Merz dénonce la déloyauté hongroise sur le prêt ukrainien
Dans une allocution qui a retenu l’attention de Bruxelles, le chancelier Friedrich Merz a averti que le veto hongrois sur le financement pourrait laisser des traces durables dans les relations entre partenaires européens.
Budapest exige que ce prêt de 90 milliards d’euros ne soit versé que si Kiev relance l’acheminement du pétrole russe via un oléoduc endommagé traversant l’Ukraine.
Le Premier ministre hongrois soutient que Kiev traîne les pieds pour remettre l’oléoduc en service, une condition dénoncée par les autorités allemandes comme dangereuse pour l’assistance à Kiev.
Une échéance tendue: le versement du prêt conditionné
Cette position révèle les tensions internes à l’UE sur les modalités d’aide et les leviers d’influence des États membres dans l’octroi des fonds destinés à Kiev.

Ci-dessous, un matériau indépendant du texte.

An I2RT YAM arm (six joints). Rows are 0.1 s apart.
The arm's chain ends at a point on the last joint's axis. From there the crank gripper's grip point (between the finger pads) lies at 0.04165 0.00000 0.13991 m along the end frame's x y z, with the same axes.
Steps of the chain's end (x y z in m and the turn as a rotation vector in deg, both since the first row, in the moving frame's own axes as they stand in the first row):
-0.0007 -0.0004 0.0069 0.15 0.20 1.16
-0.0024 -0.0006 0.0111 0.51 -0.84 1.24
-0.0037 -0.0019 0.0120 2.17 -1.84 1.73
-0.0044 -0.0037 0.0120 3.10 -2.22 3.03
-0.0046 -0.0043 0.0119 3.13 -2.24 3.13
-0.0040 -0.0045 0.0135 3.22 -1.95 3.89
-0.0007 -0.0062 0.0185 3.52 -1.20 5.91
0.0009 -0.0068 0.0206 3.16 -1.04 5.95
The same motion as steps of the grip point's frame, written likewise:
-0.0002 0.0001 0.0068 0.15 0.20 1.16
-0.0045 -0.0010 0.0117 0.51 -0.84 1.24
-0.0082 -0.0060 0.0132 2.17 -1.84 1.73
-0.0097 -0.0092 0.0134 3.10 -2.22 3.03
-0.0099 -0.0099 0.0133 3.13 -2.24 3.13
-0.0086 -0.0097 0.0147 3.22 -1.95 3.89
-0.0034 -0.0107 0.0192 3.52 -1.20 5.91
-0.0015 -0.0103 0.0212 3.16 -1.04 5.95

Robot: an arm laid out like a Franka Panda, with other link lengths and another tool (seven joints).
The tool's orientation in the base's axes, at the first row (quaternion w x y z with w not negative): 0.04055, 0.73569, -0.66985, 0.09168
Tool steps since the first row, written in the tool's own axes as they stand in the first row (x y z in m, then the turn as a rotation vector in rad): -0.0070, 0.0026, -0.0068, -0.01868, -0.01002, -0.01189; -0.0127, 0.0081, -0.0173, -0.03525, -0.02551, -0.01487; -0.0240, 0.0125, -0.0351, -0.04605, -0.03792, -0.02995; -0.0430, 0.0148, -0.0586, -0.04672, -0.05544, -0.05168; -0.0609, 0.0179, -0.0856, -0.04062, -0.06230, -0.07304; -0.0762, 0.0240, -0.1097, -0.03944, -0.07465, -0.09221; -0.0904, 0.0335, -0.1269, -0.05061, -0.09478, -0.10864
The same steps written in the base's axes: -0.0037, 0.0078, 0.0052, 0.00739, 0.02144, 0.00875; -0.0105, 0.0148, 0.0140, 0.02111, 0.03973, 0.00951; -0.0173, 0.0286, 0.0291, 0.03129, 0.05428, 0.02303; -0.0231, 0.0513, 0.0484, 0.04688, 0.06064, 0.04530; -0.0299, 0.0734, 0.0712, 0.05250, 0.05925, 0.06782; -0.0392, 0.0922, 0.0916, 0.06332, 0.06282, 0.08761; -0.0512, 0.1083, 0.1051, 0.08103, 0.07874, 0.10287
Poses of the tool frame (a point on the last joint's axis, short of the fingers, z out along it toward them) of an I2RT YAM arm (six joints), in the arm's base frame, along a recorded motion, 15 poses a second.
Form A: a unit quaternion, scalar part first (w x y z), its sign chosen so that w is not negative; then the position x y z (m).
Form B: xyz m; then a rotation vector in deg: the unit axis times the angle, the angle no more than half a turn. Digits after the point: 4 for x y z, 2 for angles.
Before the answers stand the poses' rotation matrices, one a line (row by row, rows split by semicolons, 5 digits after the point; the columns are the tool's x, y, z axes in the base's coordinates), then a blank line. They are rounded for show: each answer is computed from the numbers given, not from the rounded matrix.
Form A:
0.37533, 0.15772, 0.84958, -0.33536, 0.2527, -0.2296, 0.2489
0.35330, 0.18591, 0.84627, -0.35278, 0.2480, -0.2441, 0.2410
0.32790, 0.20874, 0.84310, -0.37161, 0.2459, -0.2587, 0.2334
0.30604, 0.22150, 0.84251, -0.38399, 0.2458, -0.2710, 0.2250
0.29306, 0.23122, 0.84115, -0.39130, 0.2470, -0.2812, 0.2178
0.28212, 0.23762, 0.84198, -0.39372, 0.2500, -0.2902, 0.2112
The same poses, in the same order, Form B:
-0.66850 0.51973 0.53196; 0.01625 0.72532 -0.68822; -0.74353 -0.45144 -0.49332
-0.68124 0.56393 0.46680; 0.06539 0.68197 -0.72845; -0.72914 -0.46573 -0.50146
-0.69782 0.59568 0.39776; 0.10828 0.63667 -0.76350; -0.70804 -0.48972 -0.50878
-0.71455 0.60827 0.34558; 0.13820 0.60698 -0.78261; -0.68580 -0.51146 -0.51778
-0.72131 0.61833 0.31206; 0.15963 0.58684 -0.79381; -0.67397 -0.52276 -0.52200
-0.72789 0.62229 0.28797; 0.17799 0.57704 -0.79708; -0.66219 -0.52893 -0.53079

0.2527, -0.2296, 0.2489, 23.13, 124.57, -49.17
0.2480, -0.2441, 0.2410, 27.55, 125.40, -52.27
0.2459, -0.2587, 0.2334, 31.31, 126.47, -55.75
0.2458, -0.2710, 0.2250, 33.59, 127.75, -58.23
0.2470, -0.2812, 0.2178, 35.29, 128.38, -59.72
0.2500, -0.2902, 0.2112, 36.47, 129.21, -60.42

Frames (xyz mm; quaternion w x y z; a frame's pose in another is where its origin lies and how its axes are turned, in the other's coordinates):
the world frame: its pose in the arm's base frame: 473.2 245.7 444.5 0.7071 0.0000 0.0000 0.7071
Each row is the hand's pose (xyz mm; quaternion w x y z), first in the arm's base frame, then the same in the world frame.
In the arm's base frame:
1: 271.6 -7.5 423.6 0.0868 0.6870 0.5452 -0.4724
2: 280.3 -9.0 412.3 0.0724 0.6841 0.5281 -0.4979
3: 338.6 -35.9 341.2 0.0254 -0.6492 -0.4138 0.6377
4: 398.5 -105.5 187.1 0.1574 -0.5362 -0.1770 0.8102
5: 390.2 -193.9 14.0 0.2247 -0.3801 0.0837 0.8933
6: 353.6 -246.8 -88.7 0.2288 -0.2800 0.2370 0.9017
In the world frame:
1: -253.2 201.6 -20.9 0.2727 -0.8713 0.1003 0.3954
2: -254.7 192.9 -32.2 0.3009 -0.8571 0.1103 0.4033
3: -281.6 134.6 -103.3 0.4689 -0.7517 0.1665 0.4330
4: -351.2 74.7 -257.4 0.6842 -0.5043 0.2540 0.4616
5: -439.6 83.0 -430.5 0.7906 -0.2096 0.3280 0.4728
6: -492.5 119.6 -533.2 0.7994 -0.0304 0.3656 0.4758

Les discussions doivent progresser rapidement si l’on veut éviter que le retard de versement ne fragilise le soutien occidental à l’Ukraine et ne nourrisse des divisions.
Les analystes estiment que ce dossier pourrait influencer le calendrier budgétaire européen et forceront les dirigeants à rechercher un compromis qui respecte à la fois les règles européennes et les ambitions stratégiques.